- NET Web Desk
A researcher at the Assam Don Bosco University (ADBU) – Dr Medari Janai Tham, has developed a Natural Language Processing (NLP) application – “Tham Khasi Annotated Corpus” for the purpose of computing Khasi dialect.
It is a set of computer approaches for analyzing and synthesizing human language, including speech and text.
Furthermore, generating a corpus – collection of machine-readable content is an important step in developing NLP systems for a language.
The British National Corpus (BNC) is the most extensively used corpus in English, which is popular among scholars due to its accessibility.
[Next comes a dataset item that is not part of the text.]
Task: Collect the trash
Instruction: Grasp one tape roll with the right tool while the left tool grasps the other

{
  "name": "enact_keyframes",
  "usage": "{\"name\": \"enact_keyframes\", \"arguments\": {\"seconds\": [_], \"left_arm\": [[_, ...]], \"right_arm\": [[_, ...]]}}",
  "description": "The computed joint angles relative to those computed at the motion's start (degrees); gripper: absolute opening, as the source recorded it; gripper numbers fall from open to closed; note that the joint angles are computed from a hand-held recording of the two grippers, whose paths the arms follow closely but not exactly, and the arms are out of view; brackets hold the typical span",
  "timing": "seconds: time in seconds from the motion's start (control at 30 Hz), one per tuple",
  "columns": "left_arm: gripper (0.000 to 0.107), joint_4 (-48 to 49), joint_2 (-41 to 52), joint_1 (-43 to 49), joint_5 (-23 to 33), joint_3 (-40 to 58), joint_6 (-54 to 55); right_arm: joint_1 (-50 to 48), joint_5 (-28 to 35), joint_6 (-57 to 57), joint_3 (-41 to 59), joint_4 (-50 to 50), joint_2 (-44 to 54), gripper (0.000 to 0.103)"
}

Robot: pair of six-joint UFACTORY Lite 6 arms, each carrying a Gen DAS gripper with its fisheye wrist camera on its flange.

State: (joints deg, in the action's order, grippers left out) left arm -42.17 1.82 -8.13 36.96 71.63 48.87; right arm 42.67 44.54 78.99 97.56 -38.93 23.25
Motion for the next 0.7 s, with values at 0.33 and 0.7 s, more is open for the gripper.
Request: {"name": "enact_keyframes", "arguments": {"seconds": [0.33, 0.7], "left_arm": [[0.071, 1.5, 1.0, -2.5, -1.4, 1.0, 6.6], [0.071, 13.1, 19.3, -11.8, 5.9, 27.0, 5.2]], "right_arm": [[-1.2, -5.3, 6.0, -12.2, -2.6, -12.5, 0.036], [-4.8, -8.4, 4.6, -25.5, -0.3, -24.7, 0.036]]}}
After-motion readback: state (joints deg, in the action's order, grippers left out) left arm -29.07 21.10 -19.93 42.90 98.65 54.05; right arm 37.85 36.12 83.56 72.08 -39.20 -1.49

As there is no publicly-available corpus for Khasi, it is classified as a resource-poor language.
However, the release of “Tham Khasi Annotated Corpus”, which is accessible through the European Language Resources Association, has made a significant contribution in this subject (ELRA).
In order to ensure standardized tagging with other Indian dialects, the corpus has been manually linked using the formulated BIS (Bureau of Indian Standards) PoS (Parts-of-Speech) system.
Tham has been awarded with the Doctorate degree from the Computer Science and Engineering Department, ADBU for her thesis ‘Shallow Parsing for Khasi’ under the guidance of Prof. Pushpak Bhattacharyya of IIT Bombay.
Details of the corpus including the annotation scheme and the development of Khasi NLP tools are available in research papers published as part of her PhD and available in www.grammarkhasi.in, which also serves as a companion website of the book “Ka Grammar Khasi Da Ka Jingdro” published by Macmillan Education, India.
The BIS Khasi tagset, a Hybrid Khasi PoS tagger, an HMM Khasi PoS tagger, an NLTK Khasi POS tagger, an HMM Khasi shallow parser, and a Khasi shallow parser using the bi-directional gated recurrent unit; are among the other contributions made by Tham.